To what extent is the training and structure of AlphaProof tailored specifically to IMO-type problems, which typically have short solutions using combinations of a small handful of specific techniques?
(It's not my main point, but it's always worth remembering - even aside from any AI context - that many top mathematicians can't do IMO-type problems, and many top IMO medalists turn out to be unable to solve actual problems in research mathematics. IMO problems are generally regarded as somewhat niche.)
The last statement is largely correct (though idk what the imo medalists that are unable to solve actual problems most mathematicians can't solve most open problems). But i kind of disagree with the assessment of imo problems--the search space is huge if it were as you say it would be easy to search.
No, I don't mean that the search space is small. I just mean that there are special techniques which are highly relevant for IMO-type problems. It'd be interesting to know how important that knowledge was for the design and training of AlphaProof.
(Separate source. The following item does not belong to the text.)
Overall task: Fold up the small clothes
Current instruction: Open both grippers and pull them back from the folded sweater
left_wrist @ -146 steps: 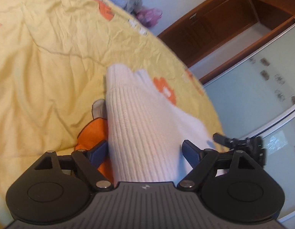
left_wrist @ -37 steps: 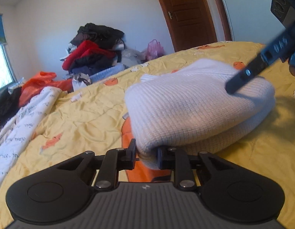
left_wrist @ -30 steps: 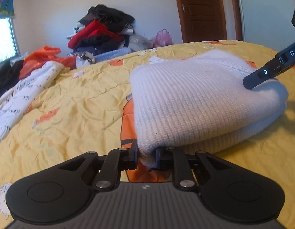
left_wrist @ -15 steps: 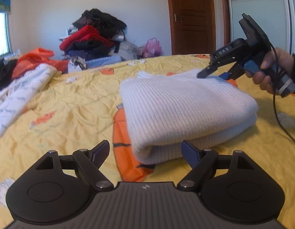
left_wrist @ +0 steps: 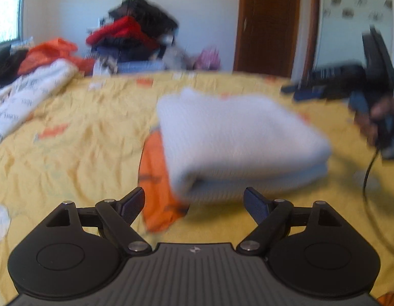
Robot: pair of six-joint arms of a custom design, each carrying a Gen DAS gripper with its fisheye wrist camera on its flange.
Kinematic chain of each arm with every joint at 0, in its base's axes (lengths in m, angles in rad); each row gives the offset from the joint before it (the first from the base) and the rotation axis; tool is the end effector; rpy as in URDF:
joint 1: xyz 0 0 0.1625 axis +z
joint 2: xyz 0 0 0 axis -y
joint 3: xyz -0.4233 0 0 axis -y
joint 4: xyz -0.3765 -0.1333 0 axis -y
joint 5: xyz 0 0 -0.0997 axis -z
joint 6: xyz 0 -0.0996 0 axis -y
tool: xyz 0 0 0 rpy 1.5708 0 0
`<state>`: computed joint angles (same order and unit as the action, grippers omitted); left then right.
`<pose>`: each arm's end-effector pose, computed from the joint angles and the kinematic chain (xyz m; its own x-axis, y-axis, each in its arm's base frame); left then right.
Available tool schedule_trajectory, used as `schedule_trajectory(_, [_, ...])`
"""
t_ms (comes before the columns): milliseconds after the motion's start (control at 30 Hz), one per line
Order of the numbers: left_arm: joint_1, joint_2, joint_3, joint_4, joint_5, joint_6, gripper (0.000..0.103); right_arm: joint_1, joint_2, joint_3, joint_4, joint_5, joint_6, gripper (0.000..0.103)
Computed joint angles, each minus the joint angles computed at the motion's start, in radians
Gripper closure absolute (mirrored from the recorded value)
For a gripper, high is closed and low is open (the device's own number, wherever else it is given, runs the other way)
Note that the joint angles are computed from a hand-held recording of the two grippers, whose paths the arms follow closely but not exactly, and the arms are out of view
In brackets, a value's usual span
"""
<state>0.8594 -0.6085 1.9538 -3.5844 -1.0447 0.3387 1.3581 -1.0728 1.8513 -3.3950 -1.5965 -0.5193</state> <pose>-0.2288 -0.5462 0.0317 -0.6392 0.5078 -0.5776 0.7685 0.4514 -0.4535 -0.0002 -0.6203 0.3064 -0.8968 -0.0411 0.4406 -0.3907 0.5409 -0.7448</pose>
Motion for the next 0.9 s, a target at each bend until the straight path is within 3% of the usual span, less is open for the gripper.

In other words, how does AlphaProof fare on mathematical problems which aren't in the IMO style? (As such exceptions comprise most mathematical problems)
(It's not my main point, but it's always worth remembering - even aside from any AI context - that many top mathematicians can't do IMO-type problems, and many top IMO medalists turn out to be unable to solve actual problems in research mathematics. IMO problems are generally regarded as somewhat niche.)